You should never apply undiluted essential oils to your pet’s skin. As well as potentially causing skin irritation, your pet is then at risk of ingesting the oil when it licks its fur. If ingestion occurs then they could be at risk of seizures, liver failure and even death. Although many pet care products contain essential oils, these will have been diluted to a safe level and should be used as per the instructions.

tabby cat lying on laminate

While all essential oils pose some level of risk, the most toxic oils for pets include tea tree, wintergreen, pine, cinnamon, eucalyptus and citrus oils. Look out for signs of lethargy, difficulty breathing, shaking, vomiting and excessive dribbling as these are all possible symptoms of essential oil poisoning.

If you wish to keep using essential oils for yourself but want your pet to stay safe, make sure your essential oils are stored securely away when you’re not using them. Think about where you are placing things like reed diffusers or plugins and make sure they are away from your pet and the room is well ventilated.

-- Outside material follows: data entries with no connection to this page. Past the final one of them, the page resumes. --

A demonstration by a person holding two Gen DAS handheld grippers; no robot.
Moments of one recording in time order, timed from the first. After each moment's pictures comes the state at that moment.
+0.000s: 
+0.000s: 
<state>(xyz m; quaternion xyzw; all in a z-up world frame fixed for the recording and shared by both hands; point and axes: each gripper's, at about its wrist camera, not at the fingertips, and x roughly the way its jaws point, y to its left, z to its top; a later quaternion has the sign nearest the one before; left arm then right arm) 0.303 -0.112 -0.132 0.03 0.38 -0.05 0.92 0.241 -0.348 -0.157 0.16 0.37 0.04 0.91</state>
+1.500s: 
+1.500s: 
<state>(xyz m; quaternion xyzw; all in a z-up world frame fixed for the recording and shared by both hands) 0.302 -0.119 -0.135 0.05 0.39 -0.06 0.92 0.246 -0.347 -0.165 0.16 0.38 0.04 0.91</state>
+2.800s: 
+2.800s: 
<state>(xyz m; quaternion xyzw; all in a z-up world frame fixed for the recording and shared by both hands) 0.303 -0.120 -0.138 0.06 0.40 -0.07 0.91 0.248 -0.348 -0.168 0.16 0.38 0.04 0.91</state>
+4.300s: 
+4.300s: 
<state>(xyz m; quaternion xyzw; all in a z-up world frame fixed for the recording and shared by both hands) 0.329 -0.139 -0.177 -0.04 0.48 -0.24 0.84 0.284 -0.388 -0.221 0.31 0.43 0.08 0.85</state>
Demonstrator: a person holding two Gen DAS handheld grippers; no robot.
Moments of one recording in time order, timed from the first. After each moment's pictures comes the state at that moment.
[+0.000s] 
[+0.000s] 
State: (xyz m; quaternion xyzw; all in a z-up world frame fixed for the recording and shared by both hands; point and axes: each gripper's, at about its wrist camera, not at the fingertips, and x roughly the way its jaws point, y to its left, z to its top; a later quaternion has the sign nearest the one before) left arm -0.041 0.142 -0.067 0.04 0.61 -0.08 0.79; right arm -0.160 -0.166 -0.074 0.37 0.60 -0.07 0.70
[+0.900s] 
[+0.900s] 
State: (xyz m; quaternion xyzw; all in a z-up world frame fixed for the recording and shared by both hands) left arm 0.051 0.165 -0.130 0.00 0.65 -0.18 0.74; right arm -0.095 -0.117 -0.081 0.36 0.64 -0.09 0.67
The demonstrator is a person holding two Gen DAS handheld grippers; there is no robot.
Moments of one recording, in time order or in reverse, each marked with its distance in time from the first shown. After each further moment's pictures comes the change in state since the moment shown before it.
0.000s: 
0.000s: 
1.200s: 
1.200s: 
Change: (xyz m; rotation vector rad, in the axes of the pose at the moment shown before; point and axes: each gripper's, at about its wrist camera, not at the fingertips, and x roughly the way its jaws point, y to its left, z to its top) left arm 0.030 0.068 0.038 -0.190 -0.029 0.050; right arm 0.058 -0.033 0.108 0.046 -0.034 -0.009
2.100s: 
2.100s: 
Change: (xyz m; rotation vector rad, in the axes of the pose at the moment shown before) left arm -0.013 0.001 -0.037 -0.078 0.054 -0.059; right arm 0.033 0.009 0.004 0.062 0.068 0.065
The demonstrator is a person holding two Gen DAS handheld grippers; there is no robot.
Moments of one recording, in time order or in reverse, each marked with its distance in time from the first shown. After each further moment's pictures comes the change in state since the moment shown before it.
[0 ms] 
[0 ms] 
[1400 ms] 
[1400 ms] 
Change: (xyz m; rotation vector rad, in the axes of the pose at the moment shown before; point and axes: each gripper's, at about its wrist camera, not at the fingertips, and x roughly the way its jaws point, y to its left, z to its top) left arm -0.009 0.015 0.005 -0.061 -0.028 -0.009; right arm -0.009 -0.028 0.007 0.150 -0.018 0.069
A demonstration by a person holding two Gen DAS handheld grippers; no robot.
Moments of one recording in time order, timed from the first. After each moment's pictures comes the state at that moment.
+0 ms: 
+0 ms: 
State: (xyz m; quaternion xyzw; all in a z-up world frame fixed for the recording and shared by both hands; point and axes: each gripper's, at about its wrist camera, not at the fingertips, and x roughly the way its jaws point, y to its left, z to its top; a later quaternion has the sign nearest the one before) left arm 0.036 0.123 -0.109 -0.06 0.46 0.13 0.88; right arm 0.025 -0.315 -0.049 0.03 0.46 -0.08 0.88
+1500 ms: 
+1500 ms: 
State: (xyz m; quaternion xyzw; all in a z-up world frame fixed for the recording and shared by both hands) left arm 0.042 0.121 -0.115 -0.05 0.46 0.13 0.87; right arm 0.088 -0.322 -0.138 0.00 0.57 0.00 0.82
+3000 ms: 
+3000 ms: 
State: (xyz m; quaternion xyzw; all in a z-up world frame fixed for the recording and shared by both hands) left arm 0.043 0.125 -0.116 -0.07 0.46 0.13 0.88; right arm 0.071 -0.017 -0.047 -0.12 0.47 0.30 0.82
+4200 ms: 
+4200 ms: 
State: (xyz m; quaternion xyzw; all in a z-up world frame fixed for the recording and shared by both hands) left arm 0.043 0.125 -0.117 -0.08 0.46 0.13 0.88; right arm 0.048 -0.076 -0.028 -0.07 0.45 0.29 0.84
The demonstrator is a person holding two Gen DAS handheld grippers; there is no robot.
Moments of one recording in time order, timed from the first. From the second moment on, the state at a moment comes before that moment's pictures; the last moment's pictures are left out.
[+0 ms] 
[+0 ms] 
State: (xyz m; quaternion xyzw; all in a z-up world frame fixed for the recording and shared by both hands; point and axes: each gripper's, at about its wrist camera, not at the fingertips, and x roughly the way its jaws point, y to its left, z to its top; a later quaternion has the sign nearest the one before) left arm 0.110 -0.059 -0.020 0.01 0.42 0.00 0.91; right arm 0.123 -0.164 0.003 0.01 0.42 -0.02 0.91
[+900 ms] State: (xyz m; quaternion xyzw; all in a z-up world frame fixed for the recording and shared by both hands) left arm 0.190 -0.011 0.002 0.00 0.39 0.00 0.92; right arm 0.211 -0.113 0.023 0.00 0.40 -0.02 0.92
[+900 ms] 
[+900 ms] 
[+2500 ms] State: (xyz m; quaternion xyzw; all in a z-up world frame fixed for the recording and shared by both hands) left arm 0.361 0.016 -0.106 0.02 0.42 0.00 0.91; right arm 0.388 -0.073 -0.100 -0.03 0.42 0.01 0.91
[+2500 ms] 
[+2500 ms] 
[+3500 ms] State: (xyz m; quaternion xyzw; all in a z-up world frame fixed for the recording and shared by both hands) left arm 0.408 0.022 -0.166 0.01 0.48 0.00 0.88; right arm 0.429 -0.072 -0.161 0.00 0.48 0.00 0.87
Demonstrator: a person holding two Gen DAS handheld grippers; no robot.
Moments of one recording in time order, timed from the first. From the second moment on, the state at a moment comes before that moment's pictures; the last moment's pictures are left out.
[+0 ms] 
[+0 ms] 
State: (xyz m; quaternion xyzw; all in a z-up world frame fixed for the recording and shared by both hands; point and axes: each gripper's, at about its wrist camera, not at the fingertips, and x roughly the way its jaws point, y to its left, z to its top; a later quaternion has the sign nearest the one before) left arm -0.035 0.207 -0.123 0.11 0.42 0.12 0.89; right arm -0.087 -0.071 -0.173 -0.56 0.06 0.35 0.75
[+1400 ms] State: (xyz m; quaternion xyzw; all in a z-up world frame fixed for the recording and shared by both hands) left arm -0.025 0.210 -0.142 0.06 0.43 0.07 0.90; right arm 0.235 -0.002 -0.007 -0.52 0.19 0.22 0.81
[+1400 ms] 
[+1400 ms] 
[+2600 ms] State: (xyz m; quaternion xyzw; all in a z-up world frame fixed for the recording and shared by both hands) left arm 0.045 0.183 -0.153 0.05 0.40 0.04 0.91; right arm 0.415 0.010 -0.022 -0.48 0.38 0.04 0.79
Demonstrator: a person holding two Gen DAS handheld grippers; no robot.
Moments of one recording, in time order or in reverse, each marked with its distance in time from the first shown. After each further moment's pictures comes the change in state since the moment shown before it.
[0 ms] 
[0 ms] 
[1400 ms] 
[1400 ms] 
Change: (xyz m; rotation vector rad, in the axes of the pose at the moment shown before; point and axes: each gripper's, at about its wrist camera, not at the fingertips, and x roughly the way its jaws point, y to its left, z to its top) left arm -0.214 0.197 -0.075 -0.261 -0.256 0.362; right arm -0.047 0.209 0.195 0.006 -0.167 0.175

If you use essential oils for cleaning, make sure they are properly diluted, as pets will rub up against furniture and other household items and essential oils may be transferred over to them. Lastly, make sure you clean your hands thoroughly after using essential oils so that you don’t transfer any to them when stroking or playing with them.

If you suspect your pet has come into contact with essential oils and shows any of the symptoms of poisoning, you should contact your vet immediately.